▶ Task directions:
Return the material unaltered, line by line.

▶ Records supplied:
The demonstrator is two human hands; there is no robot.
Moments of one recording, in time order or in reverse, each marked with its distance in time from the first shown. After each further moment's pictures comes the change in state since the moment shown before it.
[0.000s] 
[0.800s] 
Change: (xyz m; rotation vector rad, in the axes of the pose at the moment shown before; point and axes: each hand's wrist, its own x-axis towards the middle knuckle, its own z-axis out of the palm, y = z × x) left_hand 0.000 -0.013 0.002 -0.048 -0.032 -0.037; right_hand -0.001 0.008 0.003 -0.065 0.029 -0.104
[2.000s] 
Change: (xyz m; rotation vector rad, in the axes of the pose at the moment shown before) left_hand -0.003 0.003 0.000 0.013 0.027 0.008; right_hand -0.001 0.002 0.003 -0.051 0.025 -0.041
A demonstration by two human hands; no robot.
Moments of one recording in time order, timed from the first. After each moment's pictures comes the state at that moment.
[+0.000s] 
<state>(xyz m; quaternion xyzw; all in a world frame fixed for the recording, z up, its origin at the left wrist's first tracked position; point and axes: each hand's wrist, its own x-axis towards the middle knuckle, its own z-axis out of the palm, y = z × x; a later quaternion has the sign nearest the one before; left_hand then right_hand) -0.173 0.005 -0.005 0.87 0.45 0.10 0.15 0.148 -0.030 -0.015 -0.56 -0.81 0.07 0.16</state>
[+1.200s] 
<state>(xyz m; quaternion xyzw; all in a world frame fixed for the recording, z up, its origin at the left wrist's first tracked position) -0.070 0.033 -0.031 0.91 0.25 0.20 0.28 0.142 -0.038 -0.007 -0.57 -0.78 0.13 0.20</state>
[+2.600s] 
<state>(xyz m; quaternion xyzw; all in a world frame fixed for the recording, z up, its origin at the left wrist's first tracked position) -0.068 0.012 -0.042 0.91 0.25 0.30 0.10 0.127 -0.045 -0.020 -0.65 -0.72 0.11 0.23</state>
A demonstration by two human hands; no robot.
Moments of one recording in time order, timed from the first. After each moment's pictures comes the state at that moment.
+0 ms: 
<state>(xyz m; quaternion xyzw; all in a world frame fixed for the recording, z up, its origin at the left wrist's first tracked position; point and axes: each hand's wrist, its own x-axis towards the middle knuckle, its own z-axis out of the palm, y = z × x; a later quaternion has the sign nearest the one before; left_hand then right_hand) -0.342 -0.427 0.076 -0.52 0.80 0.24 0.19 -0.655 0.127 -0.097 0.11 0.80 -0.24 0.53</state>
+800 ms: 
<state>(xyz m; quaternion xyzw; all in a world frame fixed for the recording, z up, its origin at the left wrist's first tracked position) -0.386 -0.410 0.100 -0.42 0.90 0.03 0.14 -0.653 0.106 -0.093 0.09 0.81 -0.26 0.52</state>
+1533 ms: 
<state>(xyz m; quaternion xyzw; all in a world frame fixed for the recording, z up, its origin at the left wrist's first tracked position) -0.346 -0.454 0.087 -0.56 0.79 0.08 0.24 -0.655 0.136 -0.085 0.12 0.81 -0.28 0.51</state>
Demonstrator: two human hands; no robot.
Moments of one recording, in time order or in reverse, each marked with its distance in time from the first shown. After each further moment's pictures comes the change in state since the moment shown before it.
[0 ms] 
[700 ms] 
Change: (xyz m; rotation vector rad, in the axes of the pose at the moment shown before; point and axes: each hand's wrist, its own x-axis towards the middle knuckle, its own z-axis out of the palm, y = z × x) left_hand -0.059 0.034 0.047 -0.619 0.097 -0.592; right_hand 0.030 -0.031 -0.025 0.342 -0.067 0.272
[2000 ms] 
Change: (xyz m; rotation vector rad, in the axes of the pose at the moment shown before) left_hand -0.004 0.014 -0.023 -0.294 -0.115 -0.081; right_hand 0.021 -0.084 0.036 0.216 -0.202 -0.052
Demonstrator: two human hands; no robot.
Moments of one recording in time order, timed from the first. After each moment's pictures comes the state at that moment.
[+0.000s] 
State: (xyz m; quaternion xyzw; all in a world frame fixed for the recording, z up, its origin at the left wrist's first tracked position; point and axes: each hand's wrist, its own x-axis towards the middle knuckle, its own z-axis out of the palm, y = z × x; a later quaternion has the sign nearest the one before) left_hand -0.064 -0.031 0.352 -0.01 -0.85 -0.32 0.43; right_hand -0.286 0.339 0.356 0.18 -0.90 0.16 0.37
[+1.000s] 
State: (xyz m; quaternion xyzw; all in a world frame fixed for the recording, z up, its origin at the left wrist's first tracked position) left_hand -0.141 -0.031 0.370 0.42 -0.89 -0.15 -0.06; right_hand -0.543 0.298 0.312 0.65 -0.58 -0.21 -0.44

▶ Result of the task:
The demonstrator is two human hands; there is no robot.
Moments of one recording, in time order or in reverse, each marked with its distance in time from the first shown. After each further moment's pictures comes the change in state since the moment shown before it.
[0.000s] 
[0.800s] 
Change: (xyz m; rotation vector rad, in the axes of the pose at the moment shown before; point and axes: each hand's wrist, its own x-axis towards the middle knuckle, its own z-axis out of the palm, y = z × x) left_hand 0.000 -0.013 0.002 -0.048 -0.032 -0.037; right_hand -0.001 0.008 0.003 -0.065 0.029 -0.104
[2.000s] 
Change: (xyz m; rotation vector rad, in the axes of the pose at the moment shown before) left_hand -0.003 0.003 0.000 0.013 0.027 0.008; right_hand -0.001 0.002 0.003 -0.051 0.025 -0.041
A demonstration by two human hands; no robot.
Moments of one recording in time order, timed from the first. After each moment's pictures comes the state at that moment.
[+0.000s] 
<state>(xyz m; quaternion xyzw; all in a world frame fixed for the recording, z up, its origin at the left wrist's first tracked position; point and axes: each hand's wrist, its own x-axis towards the middle knuckle, its own z-axis out of the palm, y = z × x; a later quaternion has the sign nearest the one before; left_hand then right_hand) -0.173 0.005 -0.005 0.87 0.45 0.10 0.15 0.148 -0.030 -0.015 -0.56 -0.81 0.07 0.16</state>
[+1.200s] 
<state>(xyz m; quaternion xyzw; all in a world frame fixed for the recording, z up, its origin at the left wrist's first tracked position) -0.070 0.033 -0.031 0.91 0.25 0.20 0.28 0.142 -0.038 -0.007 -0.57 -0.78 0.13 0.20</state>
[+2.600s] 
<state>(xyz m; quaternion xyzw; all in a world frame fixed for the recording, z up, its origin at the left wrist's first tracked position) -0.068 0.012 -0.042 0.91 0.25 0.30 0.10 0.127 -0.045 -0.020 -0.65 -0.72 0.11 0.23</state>
A demonstration by two human hands; no robot.
Moments of one recording in time order, timed from the first. After each moment's pictures comes the state at that moment.
+0 ms: 
<state>(xyz m; quaternion xyzw; all in a world frame fixed for the recording, z up, its origin at the left wrist's first tracked position; point and axes: each hand's wrist, its own x-axis towards the middle knuckle, its own z-axis out of the palm, y = z × x; a later quaternion has the sign nearest the one before; left_hand then right_hand) -0.342 -0.427 0.076 -0.52 0.80 0.24 0.19 -0.655 0.127 -0.097 0.11 0.80 -0.24 0.53</state>
+800 ms: 
<state>(xyz m; quaternion xyzw; all in a world frame fixed for the recording, z up, its origin at the left wrist's first tracked position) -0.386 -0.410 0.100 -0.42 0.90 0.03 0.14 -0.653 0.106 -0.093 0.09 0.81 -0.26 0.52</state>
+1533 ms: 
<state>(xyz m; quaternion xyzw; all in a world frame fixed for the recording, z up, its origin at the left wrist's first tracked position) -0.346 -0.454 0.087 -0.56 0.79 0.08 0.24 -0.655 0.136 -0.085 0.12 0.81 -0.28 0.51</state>
Demonstrator: two human hands; no robot.
Moments of one recording, in time order or in reverse, each marked with its distance in time from the first shown. After each further moment's pictures comes the change in state since the moment shown before it.
[0 ms] 
[700 ms] 
Change: (xyz m; rotation vector rad, in the axes of the pose at the moment shown before; point and axes: each hand's wrist, its own x-axis towards the middle knuckle, its own z-axis out of the palm, y = z × x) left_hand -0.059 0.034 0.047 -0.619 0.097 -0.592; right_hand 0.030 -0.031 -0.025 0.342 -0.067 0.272
[2000 ms] 
Change: (xyz m; rotation vector rad, in the axes of the pose at the moment shown before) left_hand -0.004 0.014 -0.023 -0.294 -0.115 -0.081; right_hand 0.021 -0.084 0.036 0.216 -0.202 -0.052
Demonstrator: two human hands; no robot.
Moments of one recording in time order, timed from the first. After each moment's pictures comes the state at that moment.
[+0.000s] 
State: (xyz m; quaternion xyzw; all in a world frame fixed for the recording, z up, its origin at the left wrist's first tracked position; point and axes: each hand's wrist, its own x-axis towards the middle knuckle, its own z-axis out of the palm, y = z × x; a later quaternion has the sign nearest the one before) left_hand -0.064 -0.031 0.352 -0.01 -0.85 -0.32 0.43; right_hand -0.286 0.339 0.356 0.18 -0.90 0.16 0.37
[+1.000s] 
State: (xyz m; quaternion xyzw; all in a world frame fixed for the recording, z up, its origin at the left wrist's first tracked position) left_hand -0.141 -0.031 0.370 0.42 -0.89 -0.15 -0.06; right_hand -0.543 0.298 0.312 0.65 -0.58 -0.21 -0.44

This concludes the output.